Search the listing below for the line containing "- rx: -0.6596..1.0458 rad". From there through the line containing "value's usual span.", transcribe every line exactly, both ends included.
==== Raw data ====
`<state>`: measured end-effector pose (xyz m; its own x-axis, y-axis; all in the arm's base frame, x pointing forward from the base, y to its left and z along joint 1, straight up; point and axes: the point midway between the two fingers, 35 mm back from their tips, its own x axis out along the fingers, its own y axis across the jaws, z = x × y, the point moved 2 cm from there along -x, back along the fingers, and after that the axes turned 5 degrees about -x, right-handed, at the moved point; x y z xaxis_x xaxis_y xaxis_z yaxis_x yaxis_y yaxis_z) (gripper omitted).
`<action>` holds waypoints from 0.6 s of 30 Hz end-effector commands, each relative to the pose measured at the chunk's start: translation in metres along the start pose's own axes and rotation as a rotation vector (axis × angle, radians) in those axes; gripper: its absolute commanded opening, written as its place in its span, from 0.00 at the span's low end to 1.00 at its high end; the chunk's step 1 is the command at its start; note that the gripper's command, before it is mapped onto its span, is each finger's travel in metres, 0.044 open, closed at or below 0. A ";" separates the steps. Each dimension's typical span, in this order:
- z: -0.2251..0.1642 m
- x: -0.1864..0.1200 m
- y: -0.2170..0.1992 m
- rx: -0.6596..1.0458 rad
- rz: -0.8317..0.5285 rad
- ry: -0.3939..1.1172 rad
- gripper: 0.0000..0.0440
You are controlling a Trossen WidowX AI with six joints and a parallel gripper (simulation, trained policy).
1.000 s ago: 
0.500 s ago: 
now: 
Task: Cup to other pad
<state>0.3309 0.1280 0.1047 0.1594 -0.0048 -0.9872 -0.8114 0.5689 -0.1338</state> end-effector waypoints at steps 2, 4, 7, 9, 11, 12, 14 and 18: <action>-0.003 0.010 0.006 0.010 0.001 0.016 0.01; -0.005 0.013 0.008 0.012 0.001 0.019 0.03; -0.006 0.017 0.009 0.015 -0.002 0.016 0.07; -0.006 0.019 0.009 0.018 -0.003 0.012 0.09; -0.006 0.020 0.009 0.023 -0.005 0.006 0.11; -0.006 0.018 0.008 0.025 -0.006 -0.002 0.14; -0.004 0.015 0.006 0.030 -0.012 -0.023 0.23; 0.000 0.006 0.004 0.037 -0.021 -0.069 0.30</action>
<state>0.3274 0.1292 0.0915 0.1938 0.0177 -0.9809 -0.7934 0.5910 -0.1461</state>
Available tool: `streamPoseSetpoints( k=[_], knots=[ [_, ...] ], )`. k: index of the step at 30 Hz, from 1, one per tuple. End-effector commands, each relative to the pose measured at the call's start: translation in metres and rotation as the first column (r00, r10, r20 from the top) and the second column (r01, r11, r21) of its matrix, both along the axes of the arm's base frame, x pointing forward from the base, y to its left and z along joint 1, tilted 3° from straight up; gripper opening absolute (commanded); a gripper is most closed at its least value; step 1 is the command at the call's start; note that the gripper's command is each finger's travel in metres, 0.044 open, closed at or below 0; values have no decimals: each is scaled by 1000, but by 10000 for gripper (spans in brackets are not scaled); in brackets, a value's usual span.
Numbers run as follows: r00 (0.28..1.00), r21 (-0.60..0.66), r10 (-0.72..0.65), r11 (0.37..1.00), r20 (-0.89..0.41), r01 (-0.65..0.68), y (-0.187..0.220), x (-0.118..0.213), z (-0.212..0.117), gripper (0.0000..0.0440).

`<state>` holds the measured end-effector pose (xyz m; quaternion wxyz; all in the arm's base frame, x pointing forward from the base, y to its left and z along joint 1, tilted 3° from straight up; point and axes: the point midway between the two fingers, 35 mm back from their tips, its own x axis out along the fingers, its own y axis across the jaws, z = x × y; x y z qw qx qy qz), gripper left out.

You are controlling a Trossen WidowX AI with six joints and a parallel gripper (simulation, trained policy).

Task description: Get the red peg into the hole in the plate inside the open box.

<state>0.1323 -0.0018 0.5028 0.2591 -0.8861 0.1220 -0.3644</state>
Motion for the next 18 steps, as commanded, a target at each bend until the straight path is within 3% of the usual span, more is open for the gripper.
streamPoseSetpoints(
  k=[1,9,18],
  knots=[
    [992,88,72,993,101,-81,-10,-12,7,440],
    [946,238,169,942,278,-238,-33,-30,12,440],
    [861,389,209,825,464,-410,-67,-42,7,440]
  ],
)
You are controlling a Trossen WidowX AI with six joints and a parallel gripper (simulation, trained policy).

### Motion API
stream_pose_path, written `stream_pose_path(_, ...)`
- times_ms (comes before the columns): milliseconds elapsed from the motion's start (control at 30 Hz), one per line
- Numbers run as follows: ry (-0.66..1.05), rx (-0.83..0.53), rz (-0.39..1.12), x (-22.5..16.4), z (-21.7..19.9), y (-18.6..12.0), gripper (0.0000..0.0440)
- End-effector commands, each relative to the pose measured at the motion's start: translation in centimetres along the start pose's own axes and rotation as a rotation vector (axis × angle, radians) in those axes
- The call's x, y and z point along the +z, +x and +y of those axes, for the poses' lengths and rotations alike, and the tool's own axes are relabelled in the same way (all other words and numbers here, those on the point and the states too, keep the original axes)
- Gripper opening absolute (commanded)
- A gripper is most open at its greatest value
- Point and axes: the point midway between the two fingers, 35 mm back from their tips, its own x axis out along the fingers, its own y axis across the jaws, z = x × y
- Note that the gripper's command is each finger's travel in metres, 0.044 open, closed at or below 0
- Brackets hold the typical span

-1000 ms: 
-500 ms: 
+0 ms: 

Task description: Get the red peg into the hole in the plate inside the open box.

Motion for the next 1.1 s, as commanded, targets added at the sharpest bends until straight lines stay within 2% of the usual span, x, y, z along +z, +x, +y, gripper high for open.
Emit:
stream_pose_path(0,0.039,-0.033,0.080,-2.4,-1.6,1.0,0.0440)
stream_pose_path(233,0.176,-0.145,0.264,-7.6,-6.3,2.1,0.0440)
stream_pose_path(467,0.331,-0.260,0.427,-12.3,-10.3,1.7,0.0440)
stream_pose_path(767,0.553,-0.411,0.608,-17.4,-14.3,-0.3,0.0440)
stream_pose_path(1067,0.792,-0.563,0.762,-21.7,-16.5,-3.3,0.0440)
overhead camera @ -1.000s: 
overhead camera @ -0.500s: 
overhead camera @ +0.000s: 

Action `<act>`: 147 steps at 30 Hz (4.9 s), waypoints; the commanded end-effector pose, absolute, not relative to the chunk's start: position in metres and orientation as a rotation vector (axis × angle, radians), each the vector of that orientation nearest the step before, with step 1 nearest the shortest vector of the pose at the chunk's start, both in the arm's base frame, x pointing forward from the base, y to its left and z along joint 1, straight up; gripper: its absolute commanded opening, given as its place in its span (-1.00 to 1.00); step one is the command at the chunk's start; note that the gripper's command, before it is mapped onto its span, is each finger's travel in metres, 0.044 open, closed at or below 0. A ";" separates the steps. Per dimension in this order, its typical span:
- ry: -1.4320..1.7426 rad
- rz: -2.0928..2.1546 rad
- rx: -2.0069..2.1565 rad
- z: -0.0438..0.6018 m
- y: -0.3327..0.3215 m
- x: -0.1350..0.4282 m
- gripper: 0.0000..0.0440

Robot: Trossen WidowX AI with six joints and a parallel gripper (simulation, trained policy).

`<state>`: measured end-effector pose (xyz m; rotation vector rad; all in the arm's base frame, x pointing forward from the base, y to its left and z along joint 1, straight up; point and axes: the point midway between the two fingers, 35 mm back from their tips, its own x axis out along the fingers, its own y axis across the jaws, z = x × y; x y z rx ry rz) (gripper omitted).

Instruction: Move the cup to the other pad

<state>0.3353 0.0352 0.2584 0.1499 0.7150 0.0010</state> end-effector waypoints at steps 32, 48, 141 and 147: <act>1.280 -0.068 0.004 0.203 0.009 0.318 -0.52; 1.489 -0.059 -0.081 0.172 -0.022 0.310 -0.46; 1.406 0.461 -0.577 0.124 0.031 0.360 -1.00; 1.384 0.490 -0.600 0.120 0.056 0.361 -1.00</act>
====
Answer to the exercise –
- rx: -0.6596..1.0458 rad
- rz: -0.8317..0.5285 rad
- ry: -0.3939..1.1172 rad
- gripper: 0.0000..0.0440
You are controlling a Trossen WidowX AI with six joints and a parallel gripper (simulation, trained policy).
1.000 s ago: 
0.500 s ago: 
now: 
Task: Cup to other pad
<state>0.3309 0.1280 0.1047 0.1594 -0.0048 -0.9872 -0.8114 0.5689 -0.1338</state> end-effector waypoints at steps 2, 4, 7, 9, 11, 12, 14 and 18: <action>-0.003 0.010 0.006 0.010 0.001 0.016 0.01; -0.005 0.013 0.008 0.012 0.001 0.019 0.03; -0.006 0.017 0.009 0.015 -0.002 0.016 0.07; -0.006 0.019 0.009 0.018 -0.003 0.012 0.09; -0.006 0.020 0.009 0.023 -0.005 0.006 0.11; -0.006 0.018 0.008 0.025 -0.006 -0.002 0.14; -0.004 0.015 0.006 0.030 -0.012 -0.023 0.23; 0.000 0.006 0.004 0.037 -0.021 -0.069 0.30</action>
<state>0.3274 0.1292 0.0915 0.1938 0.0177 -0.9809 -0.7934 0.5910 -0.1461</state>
Available tool: `streamPoseSetpoints( k=[_], knots=[ [_, ...] ], )`. k: index of the step at 30 Hz, from 1, one per tuple. End-effector commands, each relative to the pose measured at the call's start: translation in metres and rotation as the first column (r00, r10, r20 from the top) and the second column (r01, r11, r21) of its matrix, both along the axes of the arm's base frame, x pointing forward from the base, y to its left and z along joint 1, tilted 3° from straight up; gripper opening absolute (commanded); a gripper is most closed at its least value; step 1 is the command at the call's start; note that the gripper's command is each finger's travel in metres, 0.044 open, closed at or below 0; values have no decimals: each is scaled by 1000, but by 10000 for gripper (spans in brackets are not scaled); in brackets, a value's usual span.

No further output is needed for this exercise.